It also proposed that there should be no variable pay to Managing Director (MD), Chief Executive Officer (CEO), Whole-Time Directors (WTD) and Key Management Persons (KMPs) for the financial year in which the actual expenses exceed the projected expenses by more than 10 per cent
After having consultations with various stakeholders, the insurance regulator IRDAI on Wednesday has proposed amendments to the existing regulations to make single management expense limit of 30 per cent of gross premium written in a financial year in the case of general insurers and 35 per cent for standalone health insurers.
Currently, there are segmental and sub-segmental management limits for insurers.
The IRDAI has clarified that while various regulatory reforms initiated/taken up by the regulator are aimed at increasing insurance penetration and facilitating sustainable growth of the industry, efforts are made to ensure that interests of all stakeholders and particularly the policyholders are taken into consideration in the various measures undertaken.
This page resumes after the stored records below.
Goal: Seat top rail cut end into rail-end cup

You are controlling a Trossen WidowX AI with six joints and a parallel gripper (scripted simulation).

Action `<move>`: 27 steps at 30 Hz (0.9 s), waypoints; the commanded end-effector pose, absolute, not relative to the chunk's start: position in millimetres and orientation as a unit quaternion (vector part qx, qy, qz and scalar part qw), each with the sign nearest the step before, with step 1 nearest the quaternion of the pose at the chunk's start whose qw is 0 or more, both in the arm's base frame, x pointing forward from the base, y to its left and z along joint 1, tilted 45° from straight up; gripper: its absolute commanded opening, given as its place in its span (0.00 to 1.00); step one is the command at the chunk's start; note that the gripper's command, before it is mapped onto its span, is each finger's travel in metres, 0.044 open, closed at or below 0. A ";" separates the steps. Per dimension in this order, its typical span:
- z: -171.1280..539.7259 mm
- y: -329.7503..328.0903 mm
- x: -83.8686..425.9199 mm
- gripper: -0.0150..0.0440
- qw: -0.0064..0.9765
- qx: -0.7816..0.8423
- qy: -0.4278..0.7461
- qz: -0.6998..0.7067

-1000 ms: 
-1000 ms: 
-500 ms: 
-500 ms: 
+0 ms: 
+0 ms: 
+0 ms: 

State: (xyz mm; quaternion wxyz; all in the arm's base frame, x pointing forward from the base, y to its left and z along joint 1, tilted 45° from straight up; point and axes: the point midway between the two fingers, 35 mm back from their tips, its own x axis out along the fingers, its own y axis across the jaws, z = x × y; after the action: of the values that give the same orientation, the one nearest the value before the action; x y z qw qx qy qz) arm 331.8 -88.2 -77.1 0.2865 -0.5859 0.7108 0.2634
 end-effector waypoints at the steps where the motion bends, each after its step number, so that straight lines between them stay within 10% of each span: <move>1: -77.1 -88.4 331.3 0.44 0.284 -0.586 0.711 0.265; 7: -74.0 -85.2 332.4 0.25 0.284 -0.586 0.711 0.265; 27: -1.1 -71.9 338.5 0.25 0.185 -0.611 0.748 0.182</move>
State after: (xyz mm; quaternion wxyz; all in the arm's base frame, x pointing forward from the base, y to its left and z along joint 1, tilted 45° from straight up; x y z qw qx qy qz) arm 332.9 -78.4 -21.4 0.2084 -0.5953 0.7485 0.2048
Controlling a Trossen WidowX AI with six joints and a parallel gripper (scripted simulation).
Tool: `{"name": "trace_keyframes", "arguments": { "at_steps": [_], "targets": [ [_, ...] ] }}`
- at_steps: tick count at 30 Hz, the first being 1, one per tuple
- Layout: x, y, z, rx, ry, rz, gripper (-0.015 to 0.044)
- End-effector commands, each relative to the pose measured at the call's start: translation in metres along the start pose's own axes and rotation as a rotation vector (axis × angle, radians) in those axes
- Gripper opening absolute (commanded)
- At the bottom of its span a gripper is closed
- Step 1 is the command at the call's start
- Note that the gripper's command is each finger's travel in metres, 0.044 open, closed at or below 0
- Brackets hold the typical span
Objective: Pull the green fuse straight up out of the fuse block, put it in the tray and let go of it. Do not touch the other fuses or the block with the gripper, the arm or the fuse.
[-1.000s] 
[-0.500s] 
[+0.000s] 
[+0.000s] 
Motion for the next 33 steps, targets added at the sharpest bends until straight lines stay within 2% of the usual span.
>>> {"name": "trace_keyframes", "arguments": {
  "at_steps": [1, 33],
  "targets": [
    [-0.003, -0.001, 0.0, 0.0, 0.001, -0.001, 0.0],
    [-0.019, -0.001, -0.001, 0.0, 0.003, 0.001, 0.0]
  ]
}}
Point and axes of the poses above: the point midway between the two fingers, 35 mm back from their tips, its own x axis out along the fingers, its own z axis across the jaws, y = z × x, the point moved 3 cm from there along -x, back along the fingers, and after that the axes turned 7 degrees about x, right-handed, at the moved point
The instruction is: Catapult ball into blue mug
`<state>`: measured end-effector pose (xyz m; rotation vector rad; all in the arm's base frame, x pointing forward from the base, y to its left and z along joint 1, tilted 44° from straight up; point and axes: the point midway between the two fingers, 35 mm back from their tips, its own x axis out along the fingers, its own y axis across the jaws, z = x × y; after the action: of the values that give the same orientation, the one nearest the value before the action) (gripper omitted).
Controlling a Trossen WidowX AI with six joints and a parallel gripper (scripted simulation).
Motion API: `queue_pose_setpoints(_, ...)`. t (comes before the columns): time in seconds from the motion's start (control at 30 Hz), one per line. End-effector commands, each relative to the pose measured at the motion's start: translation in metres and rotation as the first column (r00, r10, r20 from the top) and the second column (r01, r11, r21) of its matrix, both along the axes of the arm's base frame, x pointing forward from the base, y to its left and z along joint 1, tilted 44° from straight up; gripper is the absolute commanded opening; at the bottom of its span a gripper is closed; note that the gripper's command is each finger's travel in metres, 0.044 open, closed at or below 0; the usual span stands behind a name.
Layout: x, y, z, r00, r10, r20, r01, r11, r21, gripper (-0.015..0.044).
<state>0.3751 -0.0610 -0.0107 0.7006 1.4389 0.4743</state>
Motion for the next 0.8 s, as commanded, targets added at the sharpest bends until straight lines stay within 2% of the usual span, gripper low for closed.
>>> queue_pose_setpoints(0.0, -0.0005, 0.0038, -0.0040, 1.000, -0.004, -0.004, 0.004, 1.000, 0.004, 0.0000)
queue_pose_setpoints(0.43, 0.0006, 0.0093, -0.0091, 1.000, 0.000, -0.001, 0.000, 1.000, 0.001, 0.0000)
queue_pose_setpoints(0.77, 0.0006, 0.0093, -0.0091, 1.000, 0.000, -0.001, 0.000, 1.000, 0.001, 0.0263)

The draft Irdai (Expenses of Management of Insurers Transacting General or Health Insurance Business) Regulations, 2022, has proposed the insertion of a single limit of ‘Expenses of Management’ and additional allowances towards the rural sector and government welfare-oriented schemes; also for expenses towards ‘insurtech’ and ‘insurance awareness’.
It also proposed that there should be no variable pay to Managing Director (MD), Chief Executive Officer (CEO), Whole-Time Directors (WTD) and Key Management Persons (KMPs) for the financial year in which the actual expenses exceed the projected expenses by more than 10 per cent.
In another exposure draft on expenses of management in the case of life insurers, Irdai has suggested the introduction of an objective clause to give flexibility to the insurers to manage their expenses within overall limits based on their gross written premium.
As per the draft, there may be an additional allowable expense of up to 15 per cent incremental premium over the previous year towards rural sector business and government schemes.
It also talks about additional allowable expenses up to 15 per cent of the premium for Pradhan Mantri Jeevan Jyoti Bima Yojana (PMJJBY).
The IRDAI has invited comments on the two draft regulations by December 14.